_What is being asked_
State how many lines of the records contain the string "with", and give no other information.

*** Available data ***

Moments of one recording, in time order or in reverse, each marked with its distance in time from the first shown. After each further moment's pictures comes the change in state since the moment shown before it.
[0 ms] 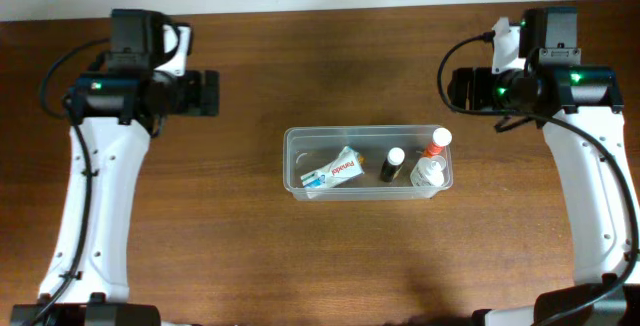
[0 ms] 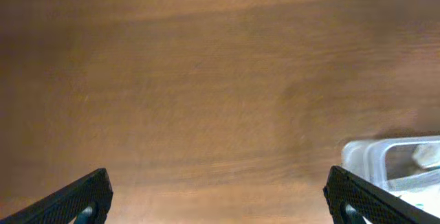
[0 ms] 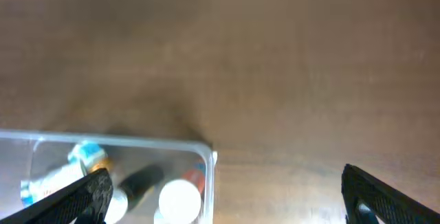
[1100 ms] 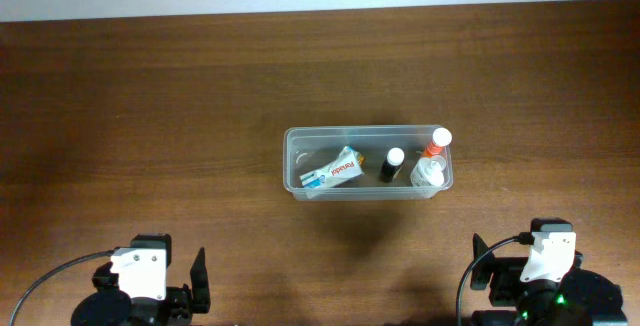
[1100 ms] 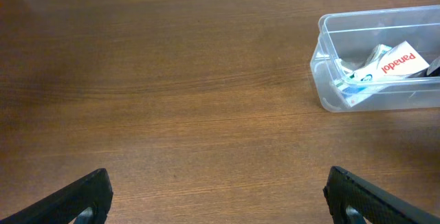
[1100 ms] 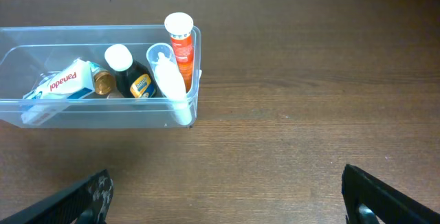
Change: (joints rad) left arm 0.014 -1.318 -0.810 -0.118 0.026 0.001; right arm 0.000 -1.329 -0.780 -0.098 0.093 0.015
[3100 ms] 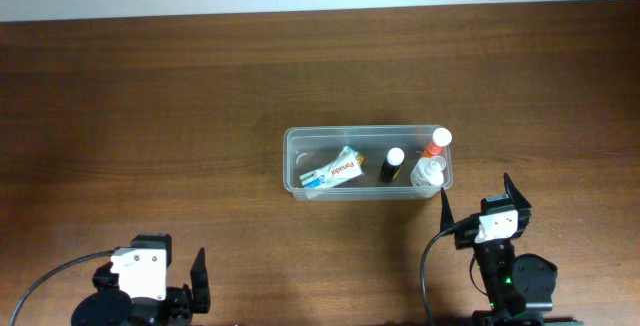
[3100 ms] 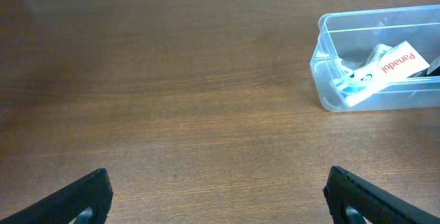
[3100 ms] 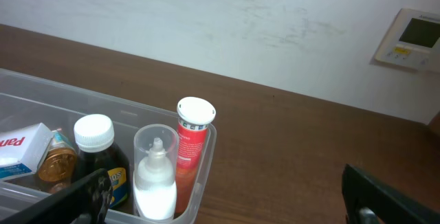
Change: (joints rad) left arm 0.000 0.000 -0.001 0.000 0.000 0.000; right arm 0.000 -0.230 -0.773 1.060 -0.127 -0.210
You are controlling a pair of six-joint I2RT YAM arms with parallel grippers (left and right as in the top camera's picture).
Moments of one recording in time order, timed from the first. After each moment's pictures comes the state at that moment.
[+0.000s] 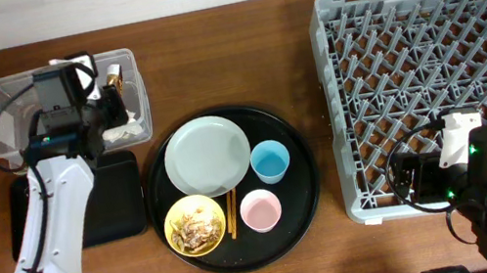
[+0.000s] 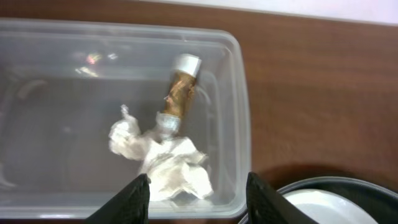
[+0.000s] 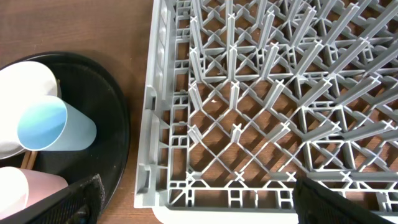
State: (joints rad) left arm 0.02 1.60 1.27 -0.46 0.03 -0.07; right arm -0.04 0.71 0.91 -1.00 -0.07 0.11
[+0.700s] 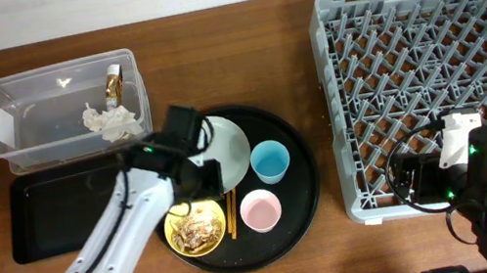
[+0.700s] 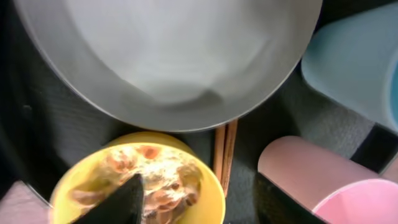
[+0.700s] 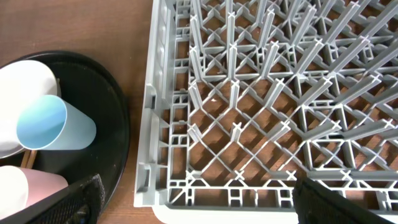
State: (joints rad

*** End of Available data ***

_Your response_
2